==== Data segment ====

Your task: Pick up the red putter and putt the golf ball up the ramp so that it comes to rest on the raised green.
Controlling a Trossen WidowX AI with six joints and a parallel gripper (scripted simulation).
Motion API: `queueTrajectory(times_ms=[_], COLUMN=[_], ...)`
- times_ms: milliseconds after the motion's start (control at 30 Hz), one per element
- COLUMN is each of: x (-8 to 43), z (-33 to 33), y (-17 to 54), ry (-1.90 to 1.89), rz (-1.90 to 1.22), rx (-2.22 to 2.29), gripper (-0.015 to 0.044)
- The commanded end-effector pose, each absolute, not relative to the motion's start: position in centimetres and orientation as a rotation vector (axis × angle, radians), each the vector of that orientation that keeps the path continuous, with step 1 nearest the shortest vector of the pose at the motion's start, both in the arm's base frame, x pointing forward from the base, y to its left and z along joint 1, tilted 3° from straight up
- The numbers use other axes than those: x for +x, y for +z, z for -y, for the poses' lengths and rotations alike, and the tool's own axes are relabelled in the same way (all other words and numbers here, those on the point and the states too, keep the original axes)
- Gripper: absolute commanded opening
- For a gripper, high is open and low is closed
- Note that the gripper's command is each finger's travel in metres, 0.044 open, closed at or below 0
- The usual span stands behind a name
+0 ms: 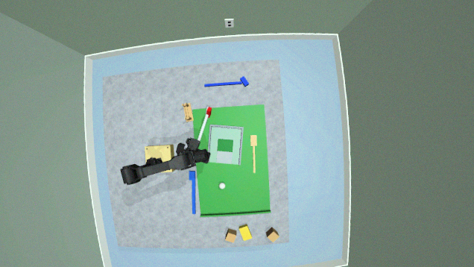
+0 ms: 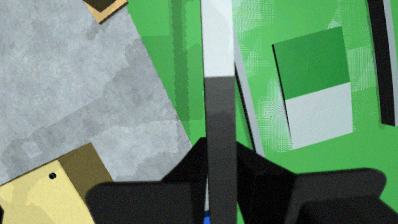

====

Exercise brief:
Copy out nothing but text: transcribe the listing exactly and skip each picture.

Task solution:
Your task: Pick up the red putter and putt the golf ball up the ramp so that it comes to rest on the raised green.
Controlling a Trossen WidowX AI with six joints and a parallel gripper (scripted simulation).
Motion API: `queueTrajectory(times_ms=[_], COLUMN=[_], ...)`
- times_ms: milliseconds after the motion's start (control at 30 Hz), one per element
- COLUMN is each of: x (-8 to 43), z (-33 to 33), y (-17 to 54), ry (-1.90 to 1.89), rz (-1.90 to 1.22), rx (-2.22 to 2.29), gripper (-0.015 to 0.044)
- The commanded end-effector pose, each absolute, not relative to the motion's start: position in centimetres and orientation as a rotation vector (axis × angle, radians), each the vector of that orientation that keeps the path continuous, with step 1 nearest the shortest vector of the pose at the motion's start, both in the arm's base frame, x pointing forward from the base, y to its left and z along joint 1, tilted 3° from straight up
- The numbers use other axes than those: x for +x, y for +z, z for -y, for the poses' lengths and rotations alike, and the tool's own axes are relabelled in the same way (all other words and numbers here, those on the point and the states too, keep the original axes)
- Gripper: absolute commanded opening
- For a gripper, high is open and low is closed
- Note that the gripper's command is each finger's travel in metres, 0.044 open, closed at or below 0
- The usual span stands behind a name
+0 ms: 
+0 ms: 

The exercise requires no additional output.